* Exercise instructions *
Transcribe all of the data exactly, leaving nothing out.

____________

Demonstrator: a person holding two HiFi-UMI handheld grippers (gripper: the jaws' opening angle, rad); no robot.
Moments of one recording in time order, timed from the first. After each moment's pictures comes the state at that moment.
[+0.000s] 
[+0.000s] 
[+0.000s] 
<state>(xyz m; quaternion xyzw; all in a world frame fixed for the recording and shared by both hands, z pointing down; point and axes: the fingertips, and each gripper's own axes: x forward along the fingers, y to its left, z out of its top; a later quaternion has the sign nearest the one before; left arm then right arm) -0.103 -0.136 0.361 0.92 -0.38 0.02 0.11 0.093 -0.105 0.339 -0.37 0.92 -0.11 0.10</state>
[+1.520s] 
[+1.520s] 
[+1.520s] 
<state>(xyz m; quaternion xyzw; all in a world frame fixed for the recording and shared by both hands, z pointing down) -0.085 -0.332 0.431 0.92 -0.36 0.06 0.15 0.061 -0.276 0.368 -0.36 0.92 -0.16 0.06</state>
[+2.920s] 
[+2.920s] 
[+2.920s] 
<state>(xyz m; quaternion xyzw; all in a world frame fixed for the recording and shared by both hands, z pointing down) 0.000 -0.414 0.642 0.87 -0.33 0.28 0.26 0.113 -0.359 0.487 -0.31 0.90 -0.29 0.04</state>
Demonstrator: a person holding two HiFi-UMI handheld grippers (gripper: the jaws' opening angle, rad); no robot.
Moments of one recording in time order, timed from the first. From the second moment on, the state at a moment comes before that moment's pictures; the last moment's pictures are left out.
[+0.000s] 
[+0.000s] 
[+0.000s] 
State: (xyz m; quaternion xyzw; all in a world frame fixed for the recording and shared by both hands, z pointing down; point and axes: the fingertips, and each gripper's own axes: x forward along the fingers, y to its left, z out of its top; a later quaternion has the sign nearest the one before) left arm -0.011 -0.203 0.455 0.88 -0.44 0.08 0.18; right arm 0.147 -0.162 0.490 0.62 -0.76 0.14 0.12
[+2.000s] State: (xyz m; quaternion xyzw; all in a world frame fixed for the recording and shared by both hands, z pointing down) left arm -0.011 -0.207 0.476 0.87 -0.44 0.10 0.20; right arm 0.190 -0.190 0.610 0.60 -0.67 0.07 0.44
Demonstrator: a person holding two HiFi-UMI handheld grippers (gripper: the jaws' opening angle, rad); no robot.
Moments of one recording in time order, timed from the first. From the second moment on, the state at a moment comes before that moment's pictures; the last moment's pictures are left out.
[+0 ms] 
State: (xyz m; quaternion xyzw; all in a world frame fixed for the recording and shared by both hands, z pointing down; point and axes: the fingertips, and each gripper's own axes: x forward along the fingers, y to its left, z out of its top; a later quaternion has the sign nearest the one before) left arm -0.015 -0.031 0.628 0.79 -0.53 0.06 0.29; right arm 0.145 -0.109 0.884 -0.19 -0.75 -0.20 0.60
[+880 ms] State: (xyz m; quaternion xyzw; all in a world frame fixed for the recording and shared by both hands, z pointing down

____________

* Exercise response *
Demonstrator: a person holding two HiFi-UMI handheld grippers (gripper: the jaws' opening angle, rad); no robot.
Moments of one recording in time order, timed from the first. After each moment's pictures comes the state at that moment.
[+0.000s] 
[+0.000s] 
[+0.000s] 
<state>(xyz m; quaternion xyzw; all in a world frame fixed for the recording and shared by both hands, z pointing down; point and axes: the fingertips, and each gripper's own axes: x forward along the fingers, y to its left, z out of its top; a later quaternion has the sign nearest the one before; left arm then right arm) -0.103 -0.136 0.361 0.92 -0.38 0.02 0.11 0.093 -0.105 0.339 -0.37 0.92 -0.11 0.10</state>
[+1.520s] 
[+1.520s] 
[+1.520s] 
<state>(xyz m; quaternion xyzw; all in a world frame fixed for the recording and shared by both hands, z pointing down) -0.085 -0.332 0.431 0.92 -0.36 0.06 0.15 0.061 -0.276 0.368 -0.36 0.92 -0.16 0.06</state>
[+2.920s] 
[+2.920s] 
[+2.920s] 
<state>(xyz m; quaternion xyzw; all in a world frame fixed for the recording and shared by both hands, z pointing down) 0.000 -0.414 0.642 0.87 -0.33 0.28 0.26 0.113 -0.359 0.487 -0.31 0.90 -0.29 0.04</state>
Demonstrator: a person holding two HiFi-UMI handheld grippers (gripper: the jaws' opening angle, rad); no robot.
Moments of one recording in time order, timed from the first. From the second moment on, the state at a moment comes before that moment's pictures; the last moment's pictures are left out.
[+0.000s] 
[+0.000s] 
[+0.000s] 
State: (xyz m; quaternion xyzw; all in a world frame fixed for the recording and shared by both hands, z pointing down; point and axes: the fingertips, and each gripper's own axes: x forward along the fingers, y to its left, z out of its top; a later quaternion has the sign nearest the one before) left arm -0.011 -0.203 0.455 0.88 -0.44 0.08 0.18; right arm 0.147 -0.162 0.490 0.62 -0.76 0.14 0.12
[+2.000s] State: (xyz m; quaternion xyzw; all in a world frame fixed for the recording and shared by both hands, z pointing down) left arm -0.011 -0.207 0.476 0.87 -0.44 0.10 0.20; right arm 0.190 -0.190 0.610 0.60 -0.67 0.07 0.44
Demonstrator: a person holding two HiFi-UMI handheld grippers (gripper: the jaws' opening angle, rad); no robot.
Moments of one recording in time order, timed from the first. From the second moment on, the state at a moment comes before that moment's pictures; the last moment's pictures are left out.
[+0 ms] 
State: (xyz m; quaternion xyzw; all in a world frame fixed for the recording and shared by both hands, z pointing down; point and axes: the fingertips, and each gripper's own axes: x forward along the fingers, y to its left, z out of its top; a later quaternion has the sign nearest the one before) left arm -0.015 -0.031 0.628 0.79 -0.53 0.06 0.29; right arm 0.145 -0.109 0.884 -0.19 -0.75 -0.20 0.60
[+880 ms] State: (xyz m; quaternion xyzw; all in a world frame fixed for the recording and shared by both hands, z pointing down

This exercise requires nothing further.